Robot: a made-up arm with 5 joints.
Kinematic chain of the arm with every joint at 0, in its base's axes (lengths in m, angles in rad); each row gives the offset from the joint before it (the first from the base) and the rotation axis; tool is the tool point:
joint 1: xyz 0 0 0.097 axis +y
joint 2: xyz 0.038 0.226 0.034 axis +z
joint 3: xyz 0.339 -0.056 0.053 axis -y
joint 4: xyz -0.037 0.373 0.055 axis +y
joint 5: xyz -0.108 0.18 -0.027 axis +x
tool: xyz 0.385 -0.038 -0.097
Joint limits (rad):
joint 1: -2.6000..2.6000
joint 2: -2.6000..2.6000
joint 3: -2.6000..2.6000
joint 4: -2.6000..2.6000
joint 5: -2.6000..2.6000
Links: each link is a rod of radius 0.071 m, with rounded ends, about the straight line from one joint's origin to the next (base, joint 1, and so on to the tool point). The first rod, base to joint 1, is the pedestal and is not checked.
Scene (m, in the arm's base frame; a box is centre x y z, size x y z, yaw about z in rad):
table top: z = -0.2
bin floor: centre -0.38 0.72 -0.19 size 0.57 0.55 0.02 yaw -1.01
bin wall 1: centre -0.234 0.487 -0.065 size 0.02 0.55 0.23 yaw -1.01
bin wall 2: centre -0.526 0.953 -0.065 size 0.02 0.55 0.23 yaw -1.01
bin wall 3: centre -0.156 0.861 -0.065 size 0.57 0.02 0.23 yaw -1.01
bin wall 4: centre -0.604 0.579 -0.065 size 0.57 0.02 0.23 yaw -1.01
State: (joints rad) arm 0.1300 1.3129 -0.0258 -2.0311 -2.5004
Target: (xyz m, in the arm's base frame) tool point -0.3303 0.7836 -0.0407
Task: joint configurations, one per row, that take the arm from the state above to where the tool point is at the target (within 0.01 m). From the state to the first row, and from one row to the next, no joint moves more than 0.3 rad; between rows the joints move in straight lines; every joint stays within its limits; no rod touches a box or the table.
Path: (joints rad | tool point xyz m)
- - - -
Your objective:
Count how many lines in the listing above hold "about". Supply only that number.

Written solution:
2